Introduction
A planetary magnetic field $\vec{B}$ can be described outside of the planet using Gauss coefficients $g_n^m$ and $h_n^m$ and a spherical harmonic expansion:
$$\vec{B} \;=\; -\vec{\nabla} V(r,\theta,\phi)$$
and
$$V(r,\theta,\phi) \;=\; \sum_{n=1} \sum_{m=0}^l R_p \left(\frac{R_p}{r}\right)^{n+1} \big[g_n^m \cos(m\phi) + h_n^m \sin(m\phi) \big] P_n^m(\cos\theta) \text{,}$$
where $R_p$ is the planetary radius and $P_n^m(\cos\theta)$ are the associated Legendre polynomials.
If we assume the magnetic field is axially symmetric, then only the $m=0$ terms remain:
$$\begin{align} V(r,\theta,\phi) \;=&\; \sum_{n=1} R_p \left(\frac{R_p}{r}\right)^{n+1} g_n^0 P_n^0(\cos\theta) \\ =&\; \sum_{n=1} R_p \left(\frac{R_p}{r}\right)^{n+1} g_n^0 P_n(\cos\theta) \text{,}\end{align} $$
where $P_n^0(\cos\theta) = P_n(\cos\theta)$ are the Legendre polynomials.
My Question
Suppose I have the axisymmetric Gauss coefficients (say, $g_n^0$ for $1 \le n \le N$) for a given planet in a coordinate system centered on the planet.
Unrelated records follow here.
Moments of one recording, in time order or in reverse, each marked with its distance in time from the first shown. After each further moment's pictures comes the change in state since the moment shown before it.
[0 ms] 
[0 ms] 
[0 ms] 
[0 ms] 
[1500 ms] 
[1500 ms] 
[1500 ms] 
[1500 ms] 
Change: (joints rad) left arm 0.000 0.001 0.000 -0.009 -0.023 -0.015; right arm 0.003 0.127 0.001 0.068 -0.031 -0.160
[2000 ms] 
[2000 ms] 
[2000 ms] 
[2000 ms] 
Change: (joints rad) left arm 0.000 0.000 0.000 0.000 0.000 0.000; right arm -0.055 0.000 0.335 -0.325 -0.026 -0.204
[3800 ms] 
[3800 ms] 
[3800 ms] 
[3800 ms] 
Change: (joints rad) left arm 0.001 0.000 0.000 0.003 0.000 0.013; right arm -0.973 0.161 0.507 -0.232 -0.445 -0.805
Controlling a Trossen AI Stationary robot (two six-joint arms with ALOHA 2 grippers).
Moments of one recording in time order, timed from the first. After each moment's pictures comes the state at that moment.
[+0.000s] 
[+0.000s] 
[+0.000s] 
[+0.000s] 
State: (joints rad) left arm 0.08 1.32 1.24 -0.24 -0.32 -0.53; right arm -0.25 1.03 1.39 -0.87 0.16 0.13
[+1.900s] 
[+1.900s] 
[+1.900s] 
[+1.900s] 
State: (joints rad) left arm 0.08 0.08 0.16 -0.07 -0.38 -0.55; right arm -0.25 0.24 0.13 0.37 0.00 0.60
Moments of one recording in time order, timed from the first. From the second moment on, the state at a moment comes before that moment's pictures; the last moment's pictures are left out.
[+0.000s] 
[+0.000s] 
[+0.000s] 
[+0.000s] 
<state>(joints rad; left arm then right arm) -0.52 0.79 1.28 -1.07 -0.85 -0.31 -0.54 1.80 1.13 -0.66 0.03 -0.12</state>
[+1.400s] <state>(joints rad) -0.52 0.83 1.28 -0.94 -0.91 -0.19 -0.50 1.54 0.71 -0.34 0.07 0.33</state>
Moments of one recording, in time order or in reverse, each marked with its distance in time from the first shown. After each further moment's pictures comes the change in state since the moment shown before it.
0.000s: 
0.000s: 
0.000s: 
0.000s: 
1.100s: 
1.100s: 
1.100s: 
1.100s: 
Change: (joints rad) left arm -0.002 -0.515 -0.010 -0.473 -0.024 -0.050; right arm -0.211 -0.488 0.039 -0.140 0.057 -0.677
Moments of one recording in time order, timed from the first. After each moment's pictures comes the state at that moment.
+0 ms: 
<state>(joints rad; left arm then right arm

Let's suppose the magnetic equator is located northward from the planet's equatorial plane by a distance $\Delta z$, which implies the magnetic field is not symmetric about the planet's equator.
I want to treat the magnetic field as a dipole, probably in a coordinate system shifted northward along the polar axis by $\Delta z$. How could I calculate from those coefficients the "best-fit" dipole field in the shifted coordinate system?